17 minute read
Wie ik ben? Volg me maar
Powervrouwen
Op een warme zomerdag spreidt de kroonprinses haar vleugels. De bruidsvlucht, het voortplantingsritueel, is begonnen. De prinses geeft daarmee een startsein aan de mannetjes om te paren. Je zou het de ‘mierenmanier’ van consent kunnen noemen. Tot aan dit moment hebben de mannetjes namelijk netjes gewacht en hun pootjes thuis gehouden. Pas nadat het vrouwtje omhoog is gevlogen, stijgen ook de mannetjes op. De prinses mag vervolgens een mannetje uitkiezen waarmee zij wil paren. Vaak is het hoogst vliegende mannetje de gelukkige. Na de daad valt het mannetje dood neer; zijn werk zit erop. Alle andere mannetjes storten ook ter aarde, hun leven gegeven voor de kans op seks. De prinses daalt rustig neer en nestelt zich onder de grond om de larven ter wereld te brengen. Na de huwelijksnacht heeft ze haar eigen kolonie gesticht. Deze mierenkolonie kan ze voortdurend aanvullen met jonge larven; hier is geen nieuwe bruidsvlucht voor nodig.
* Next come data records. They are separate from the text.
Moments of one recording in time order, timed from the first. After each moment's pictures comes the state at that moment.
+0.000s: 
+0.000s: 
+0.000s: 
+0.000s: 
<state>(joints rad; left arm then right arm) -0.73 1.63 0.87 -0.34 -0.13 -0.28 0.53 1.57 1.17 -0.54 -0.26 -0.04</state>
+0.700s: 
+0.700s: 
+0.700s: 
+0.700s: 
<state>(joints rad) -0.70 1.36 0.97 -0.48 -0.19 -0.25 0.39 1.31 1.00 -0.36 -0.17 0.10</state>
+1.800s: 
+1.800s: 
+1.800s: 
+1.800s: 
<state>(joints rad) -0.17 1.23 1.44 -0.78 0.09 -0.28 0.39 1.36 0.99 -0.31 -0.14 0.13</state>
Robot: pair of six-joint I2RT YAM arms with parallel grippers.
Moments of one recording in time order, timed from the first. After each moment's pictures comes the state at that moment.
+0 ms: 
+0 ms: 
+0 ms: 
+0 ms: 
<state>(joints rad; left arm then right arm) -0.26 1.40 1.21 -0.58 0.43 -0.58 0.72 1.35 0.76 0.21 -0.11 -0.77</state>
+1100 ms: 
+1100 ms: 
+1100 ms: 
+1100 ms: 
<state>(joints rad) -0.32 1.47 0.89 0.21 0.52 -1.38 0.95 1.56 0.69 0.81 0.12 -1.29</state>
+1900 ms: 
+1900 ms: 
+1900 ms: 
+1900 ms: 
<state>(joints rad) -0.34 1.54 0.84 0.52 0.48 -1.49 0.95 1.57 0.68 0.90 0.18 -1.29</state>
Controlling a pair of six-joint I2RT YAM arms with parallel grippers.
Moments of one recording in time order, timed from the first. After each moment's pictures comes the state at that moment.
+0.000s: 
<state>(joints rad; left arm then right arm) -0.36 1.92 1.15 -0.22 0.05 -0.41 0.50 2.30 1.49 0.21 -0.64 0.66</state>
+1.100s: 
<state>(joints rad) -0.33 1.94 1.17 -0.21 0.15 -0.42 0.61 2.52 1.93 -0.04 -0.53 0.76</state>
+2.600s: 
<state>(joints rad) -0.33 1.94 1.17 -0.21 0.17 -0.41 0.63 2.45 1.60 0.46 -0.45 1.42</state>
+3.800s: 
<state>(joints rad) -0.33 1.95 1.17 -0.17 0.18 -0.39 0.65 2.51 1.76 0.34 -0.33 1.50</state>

Met haar goed gevulde ‘spermatank’ kan ze namelijk ruim tien jaar larven op aarde zetten en haar kolonie in stand houden. Hierdoor mag ze zichzelf haar leven lang ‘mierenkoningin’ noemen. Terwijl de mannelijke larven rustig een nieuwe bruidsvlucht van een ‘kroonprinses’ afwachten, ontwikkelen de meeste vrouwelijke larven zich tot ‘werksters’. Zij bouwen het volledige gangenstelsel, zorgen voor genoeg voedsel en beschermen de koningin. Elke werkster heeft haar eigen specifieke rol binnen de kolonie. Zo zijn er ‘verkenners’ die boven de grond zoeken naar voedsel en ‘voorraadbeheerders’ die vervolgens het voedsel opslaan. Ook zijn er ‘vroedvrouwen’ om de larven te verzorgen en zorgt een groepje ‘soldaten’ ervoor dat het nest beschermd wordt tegen indringers. En laten we de technische dienst niet vergeten, want zonder deze handige ‘klusjesvrouwen’ zal het nest in puin vallen. In een mierenkolonie vervult iedere werkster haar specifieke rol binnen een volautomatisch systeem. Hierdoor realiseren de werksters zonder horten of stoten complexe ondergrondse bouwwerken. Er is geen onderlinge discussie en geen conflict. Via zo’n twintig feromonen (geur-signalen) stellen ze elkaar op de hoogte van alle belangrijke nieuwtjes en mogelijke gevaren. De hele groep weet precies wat er na zo’n geur-signaal moet gebeuren.
Advertisement
Tijdens een picknick in de tuin kietelt er zomaar één over je been
Eén mier is op zich niet zo intrigerend. Maar wanneer je deze mier volgt naar haar nest en observeert wat zij samen met alle werksters voor elkaar krijgt, beland je in een ingenieuze samenleving waar de mens wellicht nog wat van kan opsteken.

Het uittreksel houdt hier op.